(SUPPLIED DATA begins)

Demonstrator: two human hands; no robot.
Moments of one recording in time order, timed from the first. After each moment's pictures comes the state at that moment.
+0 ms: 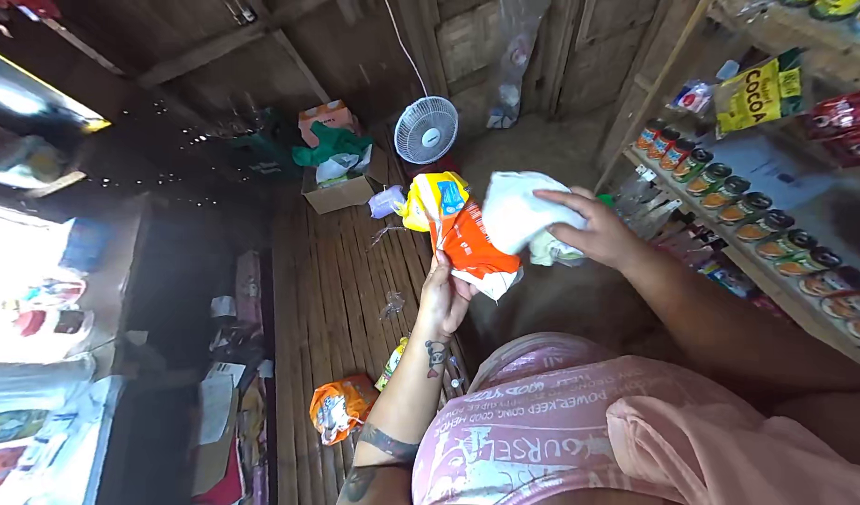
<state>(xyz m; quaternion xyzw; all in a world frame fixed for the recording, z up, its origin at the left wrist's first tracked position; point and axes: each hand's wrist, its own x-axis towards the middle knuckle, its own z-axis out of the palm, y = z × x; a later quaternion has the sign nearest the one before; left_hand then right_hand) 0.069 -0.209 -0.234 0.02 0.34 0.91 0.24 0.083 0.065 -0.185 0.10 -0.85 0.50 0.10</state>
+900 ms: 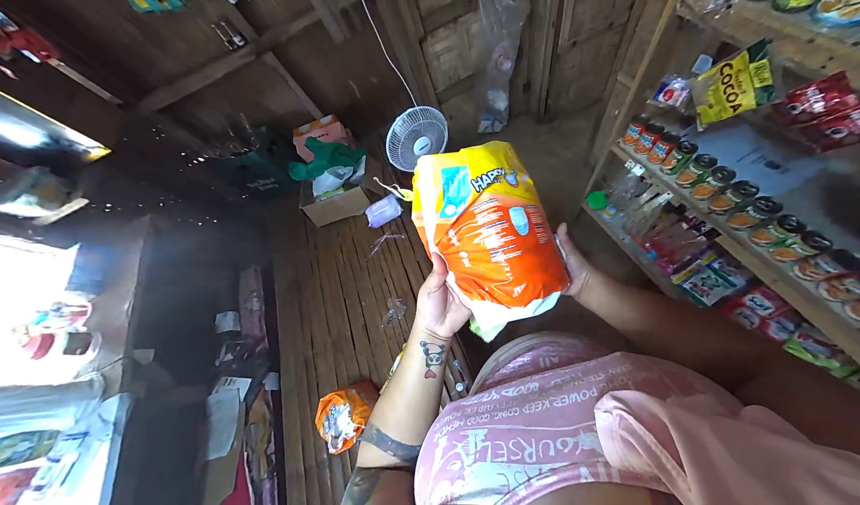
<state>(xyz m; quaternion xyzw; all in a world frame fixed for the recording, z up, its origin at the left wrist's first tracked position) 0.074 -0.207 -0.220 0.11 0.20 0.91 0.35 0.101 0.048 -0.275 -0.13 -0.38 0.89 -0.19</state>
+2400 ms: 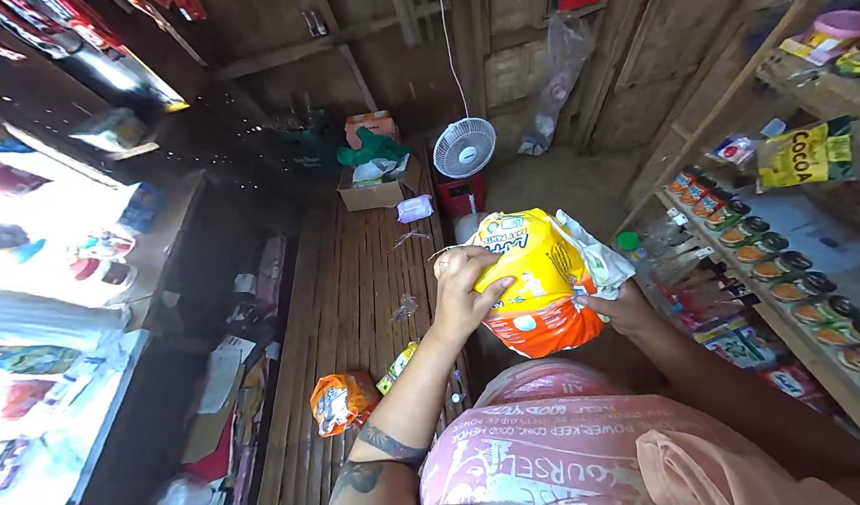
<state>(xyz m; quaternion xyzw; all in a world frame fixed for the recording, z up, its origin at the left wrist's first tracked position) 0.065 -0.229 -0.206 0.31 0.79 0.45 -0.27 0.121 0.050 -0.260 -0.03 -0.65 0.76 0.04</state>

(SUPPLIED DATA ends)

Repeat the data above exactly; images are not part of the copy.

WORKED SOLUTION:
Demonstrator: two human hands; no robot.
Moments of one recording in time order, timed from the first. After each moment's pictures comes the state at that moment.
+0 ms: 
<state>(xyz m; quaternion xyzw; all in a world frame fixed for the recording, z up, its origin at the left wrist's first tracked position; point and axes: each hand's wrist, its own x-axis towards the middle knuckle, its own z-axis out of the palm, y = z × x; a later quaternion has the sign nearest the one before; left_hand then right_hand) 0.069 -0.209 -0.234 0.02 0.34 0.91 0.24 0.083 0.065 -0.185 0.10 -0.85 0.50 0.10</state>
+900 ms: 
<state>(xyz m; quaternion xyzw; all in a world frame fixed for the recording, z up, its origin at the left wrist's first tracked position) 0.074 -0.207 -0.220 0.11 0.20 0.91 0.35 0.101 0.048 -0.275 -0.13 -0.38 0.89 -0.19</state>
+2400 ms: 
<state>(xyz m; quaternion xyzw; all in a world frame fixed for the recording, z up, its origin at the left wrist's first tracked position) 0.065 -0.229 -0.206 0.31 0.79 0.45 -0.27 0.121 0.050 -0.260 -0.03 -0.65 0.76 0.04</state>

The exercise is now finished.